= Beginning of Section =

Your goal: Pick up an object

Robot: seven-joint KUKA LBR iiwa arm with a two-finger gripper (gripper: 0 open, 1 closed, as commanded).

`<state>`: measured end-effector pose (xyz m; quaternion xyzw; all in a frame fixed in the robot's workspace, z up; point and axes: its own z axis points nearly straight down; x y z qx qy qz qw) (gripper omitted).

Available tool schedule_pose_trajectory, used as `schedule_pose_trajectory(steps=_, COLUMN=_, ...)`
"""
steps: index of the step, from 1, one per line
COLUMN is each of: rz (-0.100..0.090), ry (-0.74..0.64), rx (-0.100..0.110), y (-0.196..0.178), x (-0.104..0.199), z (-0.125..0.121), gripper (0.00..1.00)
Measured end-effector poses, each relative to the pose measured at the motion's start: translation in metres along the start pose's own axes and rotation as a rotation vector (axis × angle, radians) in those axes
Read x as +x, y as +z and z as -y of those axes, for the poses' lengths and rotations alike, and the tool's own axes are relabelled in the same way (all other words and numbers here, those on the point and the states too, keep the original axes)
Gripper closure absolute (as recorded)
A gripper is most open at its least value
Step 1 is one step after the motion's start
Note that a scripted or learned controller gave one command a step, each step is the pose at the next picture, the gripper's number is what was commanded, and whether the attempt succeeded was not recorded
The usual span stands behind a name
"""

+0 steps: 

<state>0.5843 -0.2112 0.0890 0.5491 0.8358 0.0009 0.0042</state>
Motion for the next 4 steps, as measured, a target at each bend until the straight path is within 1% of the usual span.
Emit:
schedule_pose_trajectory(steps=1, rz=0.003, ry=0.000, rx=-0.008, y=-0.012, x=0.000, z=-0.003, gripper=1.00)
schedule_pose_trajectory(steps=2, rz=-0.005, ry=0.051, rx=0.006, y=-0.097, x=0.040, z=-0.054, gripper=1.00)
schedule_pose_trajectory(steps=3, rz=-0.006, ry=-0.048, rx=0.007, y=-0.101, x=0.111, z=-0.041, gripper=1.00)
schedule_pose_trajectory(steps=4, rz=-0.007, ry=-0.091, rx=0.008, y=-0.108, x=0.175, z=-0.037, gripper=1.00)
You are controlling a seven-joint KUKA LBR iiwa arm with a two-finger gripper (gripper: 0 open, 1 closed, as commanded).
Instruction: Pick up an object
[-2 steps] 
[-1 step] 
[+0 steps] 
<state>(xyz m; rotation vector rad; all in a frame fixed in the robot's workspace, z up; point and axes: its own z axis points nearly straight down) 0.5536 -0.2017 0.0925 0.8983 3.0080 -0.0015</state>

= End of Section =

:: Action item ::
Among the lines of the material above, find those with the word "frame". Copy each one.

:: Response area ::
`<state>`: measured end-effector pose (xyz m; quaternion xyzw; all in a frame fixed in the robot's workspace, z up; point and axes: its own z axis points nearly straight down; x y z qx qy qz qw) (gripper omitted).
<state>(xyz m; rotation vector rad; all in a frame fixed in the robot's workspace, z up; point and axes: its own z axis points nearly straight down) 0.5536 -0.2017 0.0925 0.8983 3.0080 -0.0015</state>

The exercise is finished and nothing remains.